Paket kebijakan ekonomi XIV mengenai
perdagangan elektronik atau e-dagang bisa menjadi momentum untuk menata
struktur ekonomi agar lebih efisien. Inovasi membutuhkan ekosistem yang
baik, mulai dari aspek pendanaan, regulasi, hingga kapasitas manusianya.

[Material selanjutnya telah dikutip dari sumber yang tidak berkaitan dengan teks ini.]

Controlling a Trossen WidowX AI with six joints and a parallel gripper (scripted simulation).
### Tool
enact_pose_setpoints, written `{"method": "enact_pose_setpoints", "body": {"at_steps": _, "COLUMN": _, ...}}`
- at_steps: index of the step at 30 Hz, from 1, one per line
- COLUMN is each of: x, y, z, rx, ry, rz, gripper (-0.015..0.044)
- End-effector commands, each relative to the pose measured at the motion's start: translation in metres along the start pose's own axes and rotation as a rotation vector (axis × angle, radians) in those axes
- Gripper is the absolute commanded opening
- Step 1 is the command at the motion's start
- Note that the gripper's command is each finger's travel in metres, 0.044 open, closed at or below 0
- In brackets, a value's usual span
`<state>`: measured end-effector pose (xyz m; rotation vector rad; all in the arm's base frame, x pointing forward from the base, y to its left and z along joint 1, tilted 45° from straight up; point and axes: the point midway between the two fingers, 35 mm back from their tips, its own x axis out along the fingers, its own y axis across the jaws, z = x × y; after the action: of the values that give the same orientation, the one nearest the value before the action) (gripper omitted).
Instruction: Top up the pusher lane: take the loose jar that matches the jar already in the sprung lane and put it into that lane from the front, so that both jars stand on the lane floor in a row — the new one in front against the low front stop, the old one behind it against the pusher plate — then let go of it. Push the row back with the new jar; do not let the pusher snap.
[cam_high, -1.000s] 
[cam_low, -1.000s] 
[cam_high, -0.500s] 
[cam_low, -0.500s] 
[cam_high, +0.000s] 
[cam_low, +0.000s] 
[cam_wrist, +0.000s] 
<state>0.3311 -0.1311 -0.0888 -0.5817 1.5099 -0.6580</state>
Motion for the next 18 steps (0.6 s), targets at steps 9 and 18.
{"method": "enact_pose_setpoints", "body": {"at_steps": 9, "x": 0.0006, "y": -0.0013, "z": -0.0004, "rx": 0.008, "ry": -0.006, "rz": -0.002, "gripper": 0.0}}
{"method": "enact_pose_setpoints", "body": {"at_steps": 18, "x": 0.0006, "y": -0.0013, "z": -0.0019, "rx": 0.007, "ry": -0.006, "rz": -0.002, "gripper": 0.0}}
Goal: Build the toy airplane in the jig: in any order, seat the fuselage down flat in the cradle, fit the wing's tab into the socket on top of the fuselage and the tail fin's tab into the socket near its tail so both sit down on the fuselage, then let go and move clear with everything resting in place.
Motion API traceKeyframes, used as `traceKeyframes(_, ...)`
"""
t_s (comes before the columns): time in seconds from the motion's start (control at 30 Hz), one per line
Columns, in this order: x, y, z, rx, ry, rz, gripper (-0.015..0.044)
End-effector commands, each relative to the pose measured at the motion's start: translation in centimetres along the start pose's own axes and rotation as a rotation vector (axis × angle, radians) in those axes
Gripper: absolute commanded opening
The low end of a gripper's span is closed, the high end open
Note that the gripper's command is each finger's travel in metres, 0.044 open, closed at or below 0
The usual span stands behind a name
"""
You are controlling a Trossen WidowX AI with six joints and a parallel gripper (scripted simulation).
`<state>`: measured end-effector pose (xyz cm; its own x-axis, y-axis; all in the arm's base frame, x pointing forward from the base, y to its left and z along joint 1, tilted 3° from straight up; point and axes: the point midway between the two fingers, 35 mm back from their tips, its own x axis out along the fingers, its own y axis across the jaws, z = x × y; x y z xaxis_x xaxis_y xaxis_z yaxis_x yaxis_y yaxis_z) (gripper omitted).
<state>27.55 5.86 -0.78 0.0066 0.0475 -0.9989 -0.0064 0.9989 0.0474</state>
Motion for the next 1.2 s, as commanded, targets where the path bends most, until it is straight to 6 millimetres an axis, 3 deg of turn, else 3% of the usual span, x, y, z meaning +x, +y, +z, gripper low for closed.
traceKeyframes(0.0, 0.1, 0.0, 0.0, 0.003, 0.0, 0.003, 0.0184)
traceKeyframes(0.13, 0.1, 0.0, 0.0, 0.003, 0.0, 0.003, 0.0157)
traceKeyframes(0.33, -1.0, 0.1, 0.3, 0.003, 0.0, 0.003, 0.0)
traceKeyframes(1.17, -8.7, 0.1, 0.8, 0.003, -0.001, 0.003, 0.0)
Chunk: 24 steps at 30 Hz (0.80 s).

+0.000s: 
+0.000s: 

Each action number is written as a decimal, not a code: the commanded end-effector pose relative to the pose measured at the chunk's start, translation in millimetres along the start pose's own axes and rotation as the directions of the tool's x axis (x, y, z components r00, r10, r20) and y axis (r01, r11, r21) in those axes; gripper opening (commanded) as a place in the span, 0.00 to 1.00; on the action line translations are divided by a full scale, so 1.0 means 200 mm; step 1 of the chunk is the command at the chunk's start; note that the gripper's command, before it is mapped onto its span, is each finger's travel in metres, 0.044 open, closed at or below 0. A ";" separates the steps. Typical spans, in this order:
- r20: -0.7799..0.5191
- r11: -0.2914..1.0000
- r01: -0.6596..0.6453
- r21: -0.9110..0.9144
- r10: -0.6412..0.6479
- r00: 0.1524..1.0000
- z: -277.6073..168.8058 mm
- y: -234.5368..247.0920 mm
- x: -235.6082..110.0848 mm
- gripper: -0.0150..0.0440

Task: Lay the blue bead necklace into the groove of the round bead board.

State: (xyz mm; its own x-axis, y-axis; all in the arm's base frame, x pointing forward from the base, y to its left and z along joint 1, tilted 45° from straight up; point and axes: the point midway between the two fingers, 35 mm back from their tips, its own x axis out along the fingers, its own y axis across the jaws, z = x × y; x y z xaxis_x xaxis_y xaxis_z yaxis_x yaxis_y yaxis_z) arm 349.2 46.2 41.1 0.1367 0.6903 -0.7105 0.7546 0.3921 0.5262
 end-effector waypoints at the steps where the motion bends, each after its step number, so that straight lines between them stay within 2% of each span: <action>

Untuk itu, perlu langkah lanjutan agar inovasi terus dilanjutkan,
seperti insentif pajak bagi perusahaan yang mengalokasikan dana untuk
penelitian dan pengembangan.
Transformasi memang menjadi salah satu kunci pemerintahan Presiden Joko Widodo. Majalah The Economist
(edisi 10-16/12, 2016) menyoroti kembalinya menteri reformis. Pada
level daerah, ada beberapa kisah sukses yang menjanjikan. Kabupaten
Banyuwangi di Jawa Timur yang dulunya terpencil dan tak diperhitungkan
kini memainkan peran sangat penting karena kemampuan menggabungkan aspek
kewirausahaan dan teknologi digital. Tidak hanya memfasilitasi dunia
bisnis, tetapi juga memaksa pelayanan birokrasi menjadi lebih efisien
dan transparan.
Elemen penting dari kesuksesan tersebut adalah
kepemimpinan pemerintah dan kebiasaan yang berubah dari berbagai lapisan
masyarakat. Teknologi hanyalah faktor pendukung. Semangat birokrasi
yang membuka diri pada prinsip kewirausahaan penting direplikasi, baik
untuk daerah lain maupun pada level nasional.
Mengawali tahun
2017 perlu diupayakan semangat kewirausahaan dari kalangan birokrat
dengan bantuan teknologi digital. Arahnya, membuat proses bisnis menjadi
lebih efisien, baik pada level pemerintah maupun swasta. Jika
transformasi dilakukan pada semakin banyak kalangan di berbagai
tingkatan, niscaya perekonomian kita akan berjalan lebih baik meskipun
di bawah tekanan yang lebih berat.
A Prasetyantoko Ekonom di Universitas Katolik Indonesia Atma Jaya
Versi
cetak artikel ini terbit di harian Kompas edisi 26 Desember 2016, di
halaman 15 dengan judul "Mendorong Efisiensi Ekonomi".